» **Task brief**: Which lines of the listing hold the string "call"? Copy those lines.

» **Working data**:
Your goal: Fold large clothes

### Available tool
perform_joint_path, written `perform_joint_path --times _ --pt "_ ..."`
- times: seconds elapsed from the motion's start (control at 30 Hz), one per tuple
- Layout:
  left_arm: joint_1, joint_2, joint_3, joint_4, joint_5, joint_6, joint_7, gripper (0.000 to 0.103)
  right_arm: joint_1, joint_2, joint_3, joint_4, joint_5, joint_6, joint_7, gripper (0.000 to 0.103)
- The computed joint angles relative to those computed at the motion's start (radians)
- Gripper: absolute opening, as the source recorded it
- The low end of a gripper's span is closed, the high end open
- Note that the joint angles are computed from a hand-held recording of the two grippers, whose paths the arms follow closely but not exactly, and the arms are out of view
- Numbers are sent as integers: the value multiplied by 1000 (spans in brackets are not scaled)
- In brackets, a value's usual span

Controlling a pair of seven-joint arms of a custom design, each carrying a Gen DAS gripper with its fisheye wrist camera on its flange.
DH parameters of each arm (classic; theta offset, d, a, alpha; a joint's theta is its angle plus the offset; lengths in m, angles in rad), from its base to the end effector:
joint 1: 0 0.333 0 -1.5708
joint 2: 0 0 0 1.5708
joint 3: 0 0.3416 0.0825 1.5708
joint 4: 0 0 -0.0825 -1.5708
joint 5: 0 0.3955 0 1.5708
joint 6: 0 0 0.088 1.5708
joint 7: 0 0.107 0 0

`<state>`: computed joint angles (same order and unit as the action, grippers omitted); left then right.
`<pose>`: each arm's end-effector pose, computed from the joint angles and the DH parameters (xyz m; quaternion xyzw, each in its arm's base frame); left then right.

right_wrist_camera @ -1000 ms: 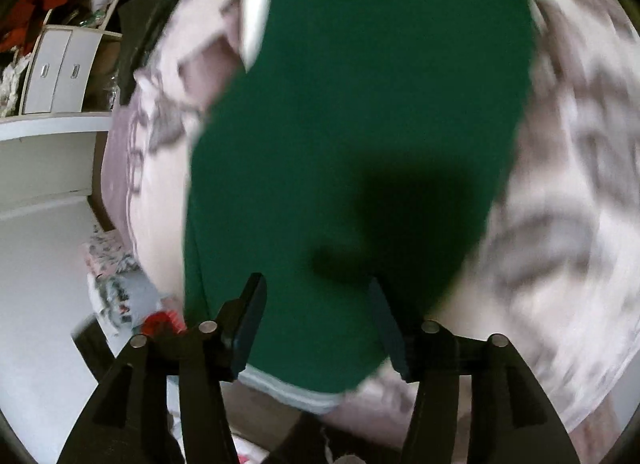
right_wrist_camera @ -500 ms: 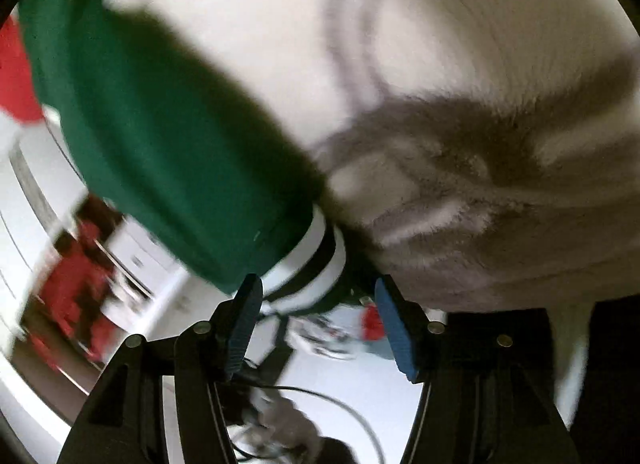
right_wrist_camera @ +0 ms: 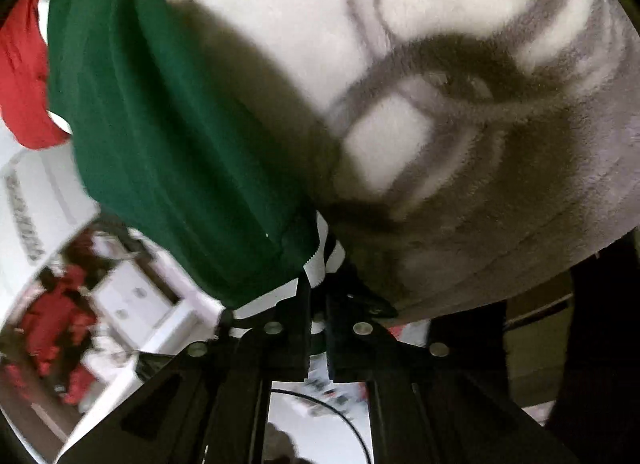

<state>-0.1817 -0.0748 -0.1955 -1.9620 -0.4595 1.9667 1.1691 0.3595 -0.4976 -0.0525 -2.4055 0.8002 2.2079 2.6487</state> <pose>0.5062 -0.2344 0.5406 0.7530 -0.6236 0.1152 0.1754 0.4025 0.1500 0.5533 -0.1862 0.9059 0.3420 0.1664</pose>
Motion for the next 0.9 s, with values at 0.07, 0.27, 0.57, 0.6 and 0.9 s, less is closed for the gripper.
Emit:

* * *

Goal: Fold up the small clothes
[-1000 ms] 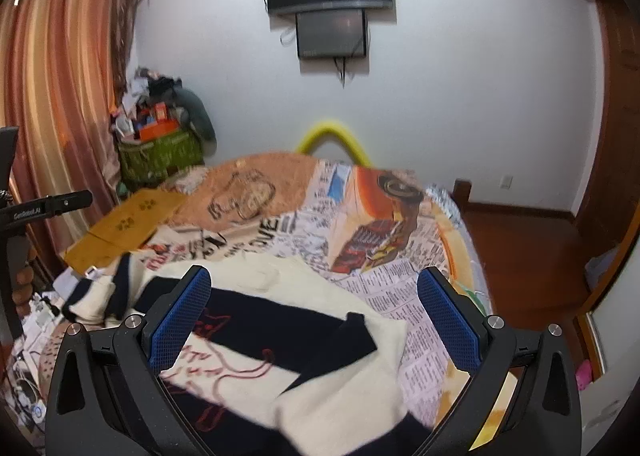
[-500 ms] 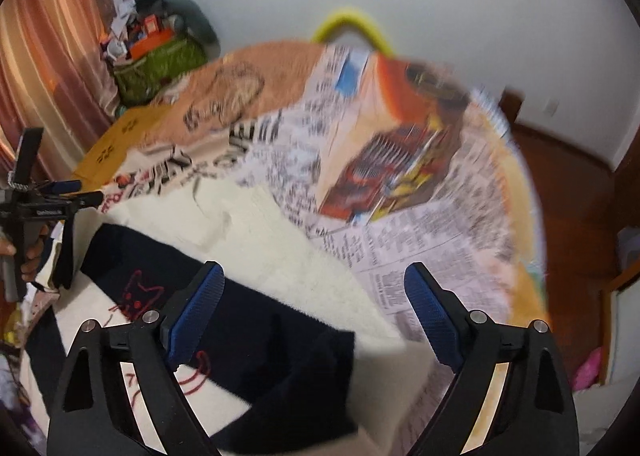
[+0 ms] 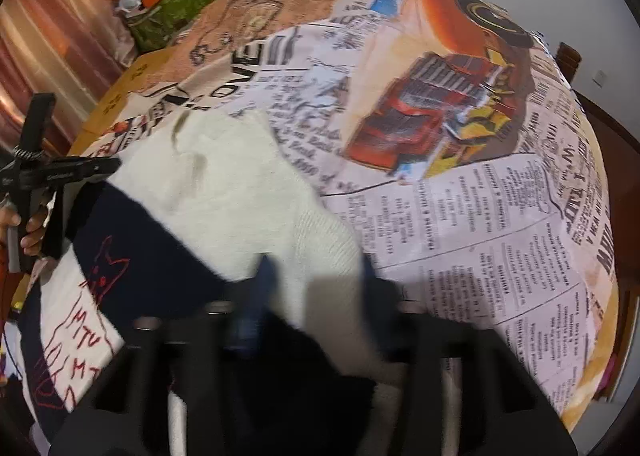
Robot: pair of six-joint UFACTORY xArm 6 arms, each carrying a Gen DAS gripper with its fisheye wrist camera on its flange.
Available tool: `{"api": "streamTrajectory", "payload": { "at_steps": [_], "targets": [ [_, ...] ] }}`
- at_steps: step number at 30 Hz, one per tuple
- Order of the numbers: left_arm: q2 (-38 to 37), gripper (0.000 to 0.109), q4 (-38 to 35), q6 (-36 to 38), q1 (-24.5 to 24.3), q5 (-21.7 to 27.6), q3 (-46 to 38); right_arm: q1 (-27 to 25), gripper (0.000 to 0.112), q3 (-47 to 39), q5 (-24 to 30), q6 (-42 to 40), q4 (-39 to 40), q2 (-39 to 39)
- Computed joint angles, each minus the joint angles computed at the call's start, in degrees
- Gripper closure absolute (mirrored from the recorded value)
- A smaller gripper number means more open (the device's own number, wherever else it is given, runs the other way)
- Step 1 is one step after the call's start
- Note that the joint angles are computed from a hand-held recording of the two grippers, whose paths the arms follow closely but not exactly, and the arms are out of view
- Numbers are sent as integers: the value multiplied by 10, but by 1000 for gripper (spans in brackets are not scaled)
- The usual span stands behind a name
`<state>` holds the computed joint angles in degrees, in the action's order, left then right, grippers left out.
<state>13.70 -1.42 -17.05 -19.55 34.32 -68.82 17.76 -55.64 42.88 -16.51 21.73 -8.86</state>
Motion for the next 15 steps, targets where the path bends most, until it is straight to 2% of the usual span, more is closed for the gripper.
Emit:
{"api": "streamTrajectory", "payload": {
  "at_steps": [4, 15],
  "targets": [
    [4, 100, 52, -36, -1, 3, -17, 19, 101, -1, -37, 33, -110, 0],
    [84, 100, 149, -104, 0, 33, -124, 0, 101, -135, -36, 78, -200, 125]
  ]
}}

» **Result below**:
- Computed joint angles, each minus the joint angles computed at the call's start, in degrees
- Step 1 is one step after the call's start

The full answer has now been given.